New ask Hacker News story: Ask HN: Why is it so hard for devices to determine WiFi network health?

Ask HN: Why is it so hard for devices to determine WiFi network health?
11 by jc_811 | 4 comments on Hacker News.
I routinely run into the below scenarios: - As I’m leaving a zone with WiFi, the signal drops to 1 WiFi bar for way too much time and tries to remain on the network even though it no longer serves. Forces me to toggle WiFi off so my phone switches to celular data - It connects to a public WiFi I’ve used before, has full WiFi signal strength, but in reality there’s no service because to actually use the network I have to login, accept terms, or something along those lines.

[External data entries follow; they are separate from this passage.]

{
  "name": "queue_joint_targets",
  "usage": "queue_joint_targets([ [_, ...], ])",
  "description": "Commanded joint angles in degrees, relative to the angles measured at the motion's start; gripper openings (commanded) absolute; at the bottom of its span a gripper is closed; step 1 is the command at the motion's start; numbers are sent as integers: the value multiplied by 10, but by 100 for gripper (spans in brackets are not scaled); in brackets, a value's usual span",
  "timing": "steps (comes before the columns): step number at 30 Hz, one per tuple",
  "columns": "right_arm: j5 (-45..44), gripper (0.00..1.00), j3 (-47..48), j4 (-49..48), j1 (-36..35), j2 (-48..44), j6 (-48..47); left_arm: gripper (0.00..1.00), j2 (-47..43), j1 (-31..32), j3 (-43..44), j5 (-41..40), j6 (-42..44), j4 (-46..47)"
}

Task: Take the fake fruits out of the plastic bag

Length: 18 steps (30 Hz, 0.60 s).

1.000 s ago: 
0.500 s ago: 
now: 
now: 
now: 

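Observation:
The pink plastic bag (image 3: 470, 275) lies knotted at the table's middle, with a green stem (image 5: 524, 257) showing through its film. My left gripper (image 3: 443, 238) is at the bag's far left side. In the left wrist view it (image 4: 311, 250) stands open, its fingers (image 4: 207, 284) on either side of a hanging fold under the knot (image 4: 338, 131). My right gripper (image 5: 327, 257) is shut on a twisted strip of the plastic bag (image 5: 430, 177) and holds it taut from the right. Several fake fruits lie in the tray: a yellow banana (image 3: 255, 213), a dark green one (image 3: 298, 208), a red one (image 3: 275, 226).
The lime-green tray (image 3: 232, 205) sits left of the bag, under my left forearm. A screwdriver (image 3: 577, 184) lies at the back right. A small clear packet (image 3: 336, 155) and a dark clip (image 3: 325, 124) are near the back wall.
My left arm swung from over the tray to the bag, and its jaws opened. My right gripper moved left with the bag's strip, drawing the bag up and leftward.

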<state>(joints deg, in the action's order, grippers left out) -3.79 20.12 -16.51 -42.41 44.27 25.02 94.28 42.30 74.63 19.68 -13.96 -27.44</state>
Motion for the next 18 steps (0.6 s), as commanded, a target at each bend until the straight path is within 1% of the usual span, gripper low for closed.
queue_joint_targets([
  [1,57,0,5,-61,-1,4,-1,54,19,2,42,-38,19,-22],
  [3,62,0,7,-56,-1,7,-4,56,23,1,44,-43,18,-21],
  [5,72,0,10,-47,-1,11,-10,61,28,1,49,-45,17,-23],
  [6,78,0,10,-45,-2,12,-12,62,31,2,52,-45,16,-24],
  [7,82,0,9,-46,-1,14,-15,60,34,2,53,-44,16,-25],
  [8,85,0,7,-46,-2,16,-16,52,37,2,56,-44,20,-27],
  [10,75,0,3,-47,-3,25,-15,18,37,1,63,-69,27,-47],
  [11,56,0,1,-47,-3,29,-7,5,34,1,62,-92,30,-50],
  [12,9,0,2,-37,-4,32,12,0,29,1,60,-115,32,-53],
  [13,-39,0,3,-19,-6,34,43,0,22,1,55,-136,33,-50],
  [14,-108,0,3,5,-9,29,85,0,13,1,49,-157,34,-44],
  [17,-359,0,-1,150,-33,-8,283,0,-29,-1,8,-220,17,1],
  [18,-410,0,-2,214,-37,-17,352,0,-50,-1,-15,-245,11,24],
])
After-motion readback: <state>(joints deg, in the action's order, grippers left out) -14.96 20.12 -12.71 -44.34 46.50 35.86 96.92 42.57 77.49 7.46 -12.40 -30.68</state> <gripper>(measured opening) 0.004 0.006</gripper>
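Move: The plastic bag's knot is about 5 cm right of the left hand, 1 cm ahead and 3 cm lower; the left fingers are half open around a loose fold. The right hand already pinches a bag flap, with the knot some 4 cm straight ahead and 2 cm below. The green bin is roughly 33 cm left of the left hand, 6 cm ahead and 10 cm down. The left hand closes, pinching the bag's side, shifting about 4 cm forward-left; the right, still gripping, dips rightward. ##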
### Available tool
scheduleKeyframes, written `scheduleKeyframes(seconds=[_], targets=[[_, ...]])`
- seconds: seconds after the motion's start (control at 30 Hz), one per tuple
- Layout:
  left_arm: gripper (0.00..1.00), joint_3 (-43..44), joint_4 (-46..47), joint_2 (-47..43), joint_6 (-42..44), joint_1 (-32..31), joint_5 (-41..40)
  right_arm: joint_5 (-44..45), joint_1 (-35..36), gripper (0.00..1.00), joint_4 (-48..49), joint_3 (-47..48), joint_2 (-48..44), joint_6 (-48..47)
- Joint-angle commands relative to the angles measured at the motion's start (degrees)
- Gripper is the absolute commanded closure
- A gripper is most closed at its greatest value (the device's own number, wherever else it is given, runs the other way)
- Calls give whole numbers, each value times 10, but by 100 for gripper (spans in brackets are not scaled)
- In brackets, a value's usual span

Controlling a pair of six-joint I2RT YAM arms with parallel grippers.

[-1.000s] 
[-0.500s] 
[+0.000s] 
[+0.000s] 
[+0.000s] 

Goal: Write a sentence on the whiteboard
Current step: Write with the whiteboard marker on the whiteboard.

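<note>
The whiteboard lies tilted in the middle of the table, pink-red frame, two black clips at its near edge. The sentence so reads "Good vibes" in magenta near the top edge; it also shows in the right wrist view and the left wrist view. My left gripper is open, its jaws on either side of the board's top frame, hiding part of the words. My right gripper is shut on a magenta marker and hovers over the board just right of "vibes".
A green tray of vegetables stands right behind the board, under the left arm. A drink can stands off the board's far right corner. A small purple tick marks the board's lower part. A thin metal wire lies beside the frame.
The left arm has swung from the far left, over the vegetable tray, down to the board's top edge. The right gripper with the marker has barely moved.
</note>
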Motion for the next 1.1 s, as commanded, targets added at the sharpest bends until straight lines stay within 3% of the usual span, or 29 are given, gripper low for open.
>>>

And if I don’t do that I’m unknowingly without service because my phone can’t tell this network isn’t actually working - Similar to point 1, my phone will pick up a WiFi network that’s far away (eg my home network while I’m at my neighbor’s house) and grasp to that weak unusable 1 bar of WiFi signal forcing me to toggle WiFi off (or just forget the network if it’s one I don’t commonly use) So, I’m wondering if there are any networking folks out there who can explain why this is a hard problem to solve. Ideally there’d be a piece of software that can determine “should I use this WiFi network or cellular data?”. Pinging a health check or something similar perhaps?